The problem is that games are getting bigger and bigger, take years to make and this raises the costs primarely. And btw, with lower financial risks, we might also get more experimental and innovative games, so a Win Win imo

But yeah, Nintendo has a unique stand where they basically have guaranteed sales, so I still totally agree that they messed up

1

u/SnooFloofs6240 2h ago

A lot of people here completely missing that the games market has grown massively in the last 20 years. A long with making everything digital as opposed to the physical copies we used to get, prices were expected to go down, not up.

Look at companies earnings instead of their pricing to understand the economy of it. Contrast with average consumer income.

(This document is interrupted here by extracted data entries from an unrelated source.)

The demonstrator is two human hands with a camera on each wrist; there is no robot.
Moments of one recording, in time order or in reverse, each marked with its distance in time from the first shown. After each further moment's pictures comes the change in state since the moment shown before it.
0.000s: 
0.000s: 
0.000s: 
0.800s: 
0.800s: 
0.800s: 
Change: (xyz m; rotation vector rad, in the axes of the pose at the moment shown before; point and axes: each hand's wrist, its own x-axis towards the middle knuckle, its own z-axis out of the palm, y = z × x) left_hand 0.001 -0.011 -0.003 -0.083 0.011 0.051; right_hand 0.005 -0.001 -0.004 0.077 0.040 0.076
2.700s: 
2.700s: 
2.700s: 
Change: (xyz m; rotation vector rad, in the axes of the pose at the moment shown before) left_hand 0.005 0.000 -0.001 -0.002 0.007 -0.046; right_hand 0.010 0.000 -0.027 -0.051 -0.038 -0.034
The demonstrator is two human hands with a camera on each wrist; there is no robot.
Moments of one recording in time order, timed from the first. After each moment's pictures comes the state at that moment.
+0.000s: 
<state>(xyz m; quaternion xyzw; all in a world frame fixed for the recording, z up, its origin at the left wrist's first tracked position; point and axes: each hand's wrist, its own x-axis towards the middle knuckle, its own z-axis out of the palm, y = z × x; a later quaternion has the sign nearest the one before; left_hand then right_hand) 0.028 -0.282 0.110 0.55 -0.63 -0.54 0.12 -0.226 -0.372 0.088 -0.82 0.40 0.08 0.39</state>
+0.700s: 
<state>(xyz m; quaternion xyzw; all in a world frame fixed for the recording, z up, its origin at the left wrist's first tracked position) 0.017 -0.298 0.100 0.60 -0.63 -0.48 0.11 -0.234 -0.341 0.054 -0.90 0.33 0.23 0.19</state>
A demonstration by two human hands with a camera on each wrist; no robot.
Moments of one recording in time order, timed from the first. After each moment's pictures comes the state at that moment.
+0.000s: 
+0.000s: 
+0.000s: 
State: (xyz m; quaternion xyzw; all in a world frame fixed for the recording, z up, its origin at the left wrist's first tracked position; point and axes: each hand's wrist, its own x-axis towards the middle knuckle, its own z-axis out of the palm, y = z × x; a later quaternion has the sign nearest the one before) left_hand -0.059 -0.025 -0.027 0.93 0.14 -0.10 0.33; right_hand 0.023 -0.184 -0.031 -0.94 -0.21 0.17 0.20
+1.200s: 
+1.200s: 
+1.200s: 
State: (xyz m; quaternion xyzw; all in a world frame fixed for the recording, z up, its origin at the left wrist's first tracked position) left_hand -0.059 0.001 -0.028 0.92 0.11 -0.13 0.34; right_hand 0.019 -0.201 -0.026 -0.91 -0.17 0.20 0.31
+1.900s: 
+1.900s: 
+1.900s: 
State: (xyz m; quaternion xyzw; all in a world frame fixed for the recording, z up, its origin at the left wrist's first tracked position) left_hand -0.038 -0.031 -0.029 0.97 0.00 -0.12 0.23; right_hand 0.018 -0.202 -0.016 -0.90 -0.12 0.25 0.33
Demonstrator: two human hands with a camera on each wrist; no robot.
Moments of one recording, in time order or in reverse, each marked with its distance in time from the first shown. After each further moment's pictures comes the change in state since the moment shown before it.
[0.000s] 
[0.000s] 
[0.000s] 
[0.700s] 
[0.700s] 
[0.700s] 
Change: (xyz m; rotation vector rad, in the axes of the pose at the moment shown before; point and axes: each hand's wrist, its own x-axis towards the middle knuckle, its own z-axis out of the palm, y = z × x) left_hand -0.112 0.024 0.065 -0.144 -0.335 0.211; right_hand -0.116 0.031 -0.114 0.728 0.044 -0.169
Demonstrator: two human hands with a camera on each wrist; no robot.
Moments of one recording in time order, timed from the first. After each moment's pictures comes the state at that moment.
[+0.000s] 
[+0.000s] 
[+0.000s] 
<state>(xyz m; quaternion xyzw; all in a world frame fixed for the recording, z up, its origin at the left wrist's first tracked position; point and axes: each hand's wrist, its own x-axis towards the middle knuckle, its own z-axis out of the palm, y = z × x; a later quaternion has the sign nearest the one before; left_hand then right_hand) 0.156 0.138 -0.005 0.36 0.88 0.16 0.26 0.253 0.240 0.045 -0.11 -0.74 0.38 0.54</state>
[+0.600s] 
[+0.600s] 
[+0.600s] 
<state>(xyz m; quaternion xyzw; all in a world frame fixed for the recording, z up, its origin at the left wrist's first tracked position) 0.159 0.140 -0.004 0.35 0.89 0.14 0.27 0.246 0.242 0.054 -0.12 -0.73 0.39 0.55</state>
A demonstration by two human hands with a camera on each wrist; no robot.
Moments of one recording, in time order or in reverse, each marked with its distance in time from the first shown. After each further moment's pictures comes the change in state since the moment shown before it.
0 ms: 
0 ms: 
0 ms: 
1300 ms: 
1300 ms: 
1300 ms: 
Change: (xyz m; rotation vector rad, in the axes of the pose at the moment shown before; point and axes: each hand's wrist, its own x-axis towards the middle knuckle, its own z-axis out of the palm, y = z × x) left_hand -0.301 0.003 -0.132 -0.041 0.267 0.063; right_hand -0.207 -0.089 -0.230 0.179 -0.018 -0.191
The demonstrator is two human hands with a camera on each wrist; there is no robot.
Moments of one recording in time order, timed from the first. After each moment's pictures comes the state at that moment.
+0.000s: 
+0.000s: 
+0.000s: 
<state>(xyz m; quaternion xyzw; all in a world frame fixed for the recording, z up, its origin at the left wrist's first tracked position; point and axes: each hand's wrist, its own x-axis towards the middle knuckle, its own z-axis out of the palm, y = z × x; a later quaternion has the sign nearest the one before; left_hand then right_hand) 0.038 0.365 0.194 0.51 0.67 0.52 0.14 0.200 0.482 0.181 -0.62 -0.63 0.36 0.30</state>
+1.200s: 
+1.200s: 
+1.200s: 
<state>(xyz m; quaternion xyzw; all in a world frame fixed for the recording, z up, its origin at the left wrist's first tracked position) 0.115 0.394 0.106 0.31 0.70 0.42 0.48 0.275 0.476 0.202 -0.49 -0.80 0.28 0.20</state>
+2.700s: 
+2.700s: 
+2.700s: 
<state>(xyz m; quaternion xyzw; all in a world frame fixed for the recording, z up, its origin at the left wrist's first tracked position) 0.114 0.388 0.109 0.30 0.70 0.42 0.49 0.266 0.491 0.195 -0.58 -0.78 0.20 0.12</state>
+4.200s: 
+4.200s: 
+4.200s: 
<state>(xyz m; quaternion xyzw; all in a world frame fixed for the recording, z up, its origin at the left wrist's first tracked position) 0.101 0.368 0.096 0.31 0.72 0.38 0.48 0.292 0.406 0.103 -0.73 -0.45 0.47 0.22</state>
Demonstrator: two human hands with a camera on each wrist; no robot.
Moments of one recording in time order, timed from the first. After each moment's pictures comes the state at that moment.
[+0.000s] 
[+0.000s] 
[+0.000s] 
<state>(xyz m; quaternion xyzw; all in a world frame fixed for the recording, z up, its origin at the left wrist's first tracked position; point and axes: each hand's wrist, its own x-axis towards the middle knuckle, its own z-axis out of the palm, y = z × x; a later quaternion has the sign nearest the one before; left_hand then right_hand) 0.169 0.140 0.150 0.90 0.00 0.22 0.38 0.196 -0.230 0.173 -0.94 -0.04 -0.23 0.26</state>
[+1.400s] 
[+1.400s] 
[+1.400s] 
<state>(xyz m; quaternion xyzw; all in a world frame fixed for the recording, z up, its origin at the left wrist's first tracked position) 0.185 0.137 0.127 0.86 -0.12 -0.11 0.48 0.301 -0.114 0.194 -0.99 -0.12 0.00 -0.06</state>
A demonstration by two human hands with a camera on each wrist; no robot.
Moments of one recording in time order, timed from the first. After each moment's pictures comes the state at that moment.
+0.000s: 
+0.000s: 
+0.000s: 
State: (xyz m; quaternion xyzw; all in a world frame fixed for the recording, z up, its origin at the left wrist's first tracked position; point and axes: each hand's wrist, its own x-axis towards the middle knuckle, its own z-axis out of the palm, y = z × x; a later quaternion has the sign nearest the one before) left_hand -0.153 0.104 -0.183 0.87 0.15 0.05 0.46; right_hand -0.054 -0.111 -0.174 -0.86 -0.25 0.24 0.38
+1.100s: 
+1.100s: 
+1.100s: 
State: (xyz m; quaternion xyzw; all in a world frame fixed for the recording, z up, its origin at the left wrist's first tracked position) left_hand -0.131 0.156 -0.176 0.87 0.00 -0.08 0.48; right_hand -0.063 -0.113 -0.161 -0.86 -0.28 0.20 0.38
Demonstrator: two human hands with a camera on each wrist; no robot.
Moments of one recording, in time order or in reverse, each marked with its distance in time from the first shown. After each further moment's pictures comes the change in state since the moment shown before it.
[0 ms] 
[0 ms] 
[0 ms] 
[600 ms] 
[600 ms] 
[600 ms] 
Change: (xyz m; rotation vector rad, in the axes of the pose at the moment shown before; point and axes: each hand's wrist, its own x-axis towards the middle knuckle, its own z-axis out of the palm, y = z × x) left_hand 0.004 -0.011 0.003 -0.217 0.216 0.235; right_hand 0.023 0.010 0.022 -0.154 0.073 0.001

People now have considerably less expendable income than they did 20 years ago.

1

u/Democracy_Coma 22h ago

Games don’t cost $60 anymore they haven’t since micro transactions and DLC were in every game.

1

u/EymaWeeTodd 21h ago

We didn't pay $60 in the 90s. I remember new games being $50 until the PS2 was released.

1

u/Reapper97 21h ago

Do you realise that the market for videogames has exponentially grown far faster than inflation or other nonsense you want to attribute to the newest pricing big companies want to put out their games?

They don't even pay for phyisical copies anymore and now they sell over 20 million copies for any half ass Pokemon game they released lmao.

0

u/ZOMBI3MAIORANA 21h ago

Obviously games will go up in price, but when they are filled with micro transactions, and or the quality is really bad, there's no excuse to justify charging more money

0

u/donnysaysvacuum 18h ago

Exactly. I havent bought a Nintendo games since the switch, but $70 is historically low.

0

u/Roachester 18h ago

Right. The most unbelievable part about this whole debacle is that it didn't happen sooner.